Но про два последствия — личных и профессиональных — я могу сказать. Прежде всего, так сложно я никогда не работал. Я привык двигаться по понятным схемам внутри моего редакторского труда. Но неожиданно для себя я наткнулся на то, что трубы-то перебиты, что каналы искривлены. Несколько раз я вынужденно и предметно столкнулся в работе с разным майндсетом уехавших и оставшихся, с новым отчуждением.
С другой стороны, могу поделиться очень приватным опытом. В прошлом году я пару раз встречался с друзьями, ненадолго приезжавшими в Москву и уезжавшими из страны обратно. Это были веселые, привычные для нас встречи. Но после каждой я возвращался в абсолютно разрушенном состоянии. И я долго не мог понять, почему они на меня производят такое дикое, иррациональное действие.
Иванов: А сейчас можешь?
Ратгауз: Видимо, мне необходимо себе сознаться в том, что я был частью единого тела, которое я теперь ощущаю как ампутированное. Я человек достаточно асоциальный, но как глубоко, оказывается, я в это тело врос. И да, я примирился с эмиграцией, но каждая встреча буквально срывала бинты с этих ран, и они снова начинали кровоточить.
Мне кажется, эту тему обойти нельзя. И не в фейсбучном ключе, без тупой дихотомии — кто прав, кто виноват. А в смысле влияния эмиграции на вашу рабочую жизнь и ваше самоопределение. Существенная часть моего самоопределения — это разлука. Так ли это для вас?
Вахрамцева: Каждый загрустил сейчас как бы о своем. У меня после 24 февраля появилась новая идиотская функция: я — хранитель ключей уехавших друзей, а наша дача обрастает именными коробками с вещами.
Плунгян: Для меня это воспринимается, наверное, более легко. Собственно, я считаю, что люди, которые уехали, в некотором смысле перешли на новую работу.
Я эту разлуку или раскол пережила лет десять назад. Я же решала — уезжать учиться на Запад, делать PhD или нет. И решила не уезжать. Я историк искусства, занимаюсь советскими тридцатыми, здесь были все архивы и живые старики с устным материалом. Эта стратегия оправдала себя, я получила много информации, многое написала. Но одновременно это меня сильно изолировало. Я оказалась в позиции специалиста, бесконечно далекого от нормкора.

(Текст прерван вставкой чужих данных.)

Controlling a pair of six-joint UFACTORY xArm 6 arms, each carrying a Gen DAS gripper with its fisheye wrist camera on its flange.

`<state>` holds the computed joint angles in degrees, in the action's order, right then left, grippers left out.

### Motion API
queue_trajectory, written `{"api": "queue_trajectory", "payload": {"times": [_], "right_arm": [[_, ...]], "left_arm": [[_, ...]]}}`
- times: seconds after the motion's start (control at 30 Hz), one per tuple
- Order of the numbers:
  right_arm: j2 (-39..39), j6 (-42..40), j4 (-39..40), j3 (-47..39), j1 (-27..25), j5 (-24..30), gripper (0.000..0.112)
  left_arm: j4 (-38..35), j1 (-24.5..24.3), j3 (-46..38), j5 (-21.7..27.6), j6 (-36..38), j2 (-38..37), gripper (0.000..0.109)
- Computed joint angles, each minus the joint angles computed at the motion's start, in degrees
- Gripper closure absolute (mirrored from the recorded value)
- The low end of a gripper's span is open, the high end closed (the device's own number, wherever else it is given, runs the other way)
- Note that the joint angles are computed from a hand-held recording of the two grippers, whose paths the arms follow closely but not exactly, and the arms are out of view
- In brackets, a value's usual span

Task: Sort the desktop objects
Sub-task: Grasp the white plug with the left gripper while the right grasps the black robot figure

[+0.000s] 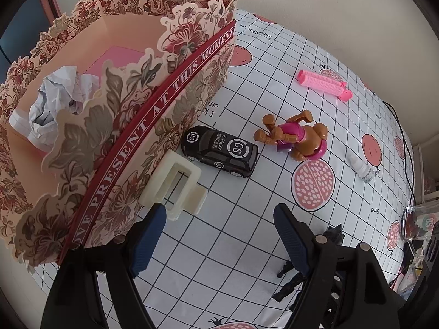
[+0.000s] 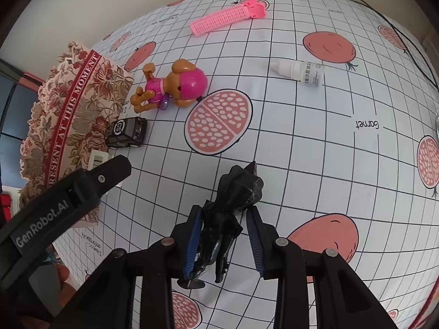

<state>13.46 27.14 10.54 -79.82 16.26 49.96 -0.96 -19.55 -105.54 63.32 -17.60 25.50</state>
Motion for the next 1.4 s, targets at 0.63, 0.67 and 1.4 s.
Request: {"api": "queue_trajectory", "payload": {"times": [0.63, 0.67, 1.4], "right_arm": [[-3.4, -1.5, 2.4, 4.7, -4.6, -1.6, 0.079], [-3.6, -1.8, 2.3, 4.9, -4.8, -1.6, 0.079], [-1.3, 1.0, 0.9, 2.6, -3.6, -2.3, 0.08]], "left_arm": [[16.0, -3.8, 3.4, -5.9, -4.3, 0.6, 0.027], [16.1, -3.8, 3.0, -5.6, -4.2, 1.1, 0.027], [3.8, -1.6, -7.1, 0.3, 2.4, 7.2, 0.088]]}}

Тогда ведь качали тему «Россия шансона и Россия айфона». И выбор был таким: ты будешь работать в научном институте за 12 000 в месяц, сидеть в библиотеке, но тогда ты точно не «Россия айфона», а опасный дурак, и от тебя лучше держаться подальше. Но если ты пойдешь в какие надо среды — а все модные, рукопожатные шли в 2000-х в либеральные медиа о культуре, — тогда все будет в порядке. Но только там ты не высказываешься вообще. Ничего про миллениалов, никаких новых идей, никаких «маргинальных имен». Нет, ты пересказываешь каких-то шестидесятников, историков, философов от Лотмана до Гаспарова доступным суперразжеванным языком, потому что другой культуры в России якобы нет.
И сейчас то же самое. Сейчас есть нормативное поведение и большое психическое давление: я должна уехать. Вот я сняла квартиру в Париже, и кем мне предлагается там быть? Может, я буду работать как исследователь 1930-х, издавать монографии, преподавать в Сорбонне? Нет, все места заняты — начинать надо с нуля. А что я там буду делать? А я буду хорошая русская, чтобы в карточках объяснять, что в России сегодня нет культуры. Или опять пересказывать понятным языком Лотмана или Ханну Арендт, и, пожалуйста, без самодеятельности. Но новостей тут нет, это хорошо знакомая политическая программа двухтысячных вплоть до Ходорковского. У меня такой возможности нет, чисто духовной.
Так что сегодняшний раскол — это обналичка конфликта, который и так был, обналичка расслоения 2000-х. Просто теперь оно стало еще и классовым де-факто.
Иванов: Обналичка — хорошее слово. На философском жаргоне — перевод в наличное бытие.
Плунгян: Это форма. И я хочу все — историю, политику — воспринимать как форму. Одно отслаивается от другого, что-то идет вверх, но остается то, что готово жить в неустойчивости. Нестабильность дает глубину, изменчивое — это глубина.
Например, я считаю, что советский модернизм — один из центральных модернизмов 1930-х, нужна компаративистская выставка. Это мой план, я буду это делать, просто буду — и все. Одна, в коллективе — неважно. Завтра, послезавтра, через 10 лет я сделаю эту выставку, это одна из моих задач. Хотя это реально проектировать и сегодня. Но не под идеологическую диктовку угасающих десятых. Ни под каким видом.
Ковальская: А для вас имеет значение аудитория?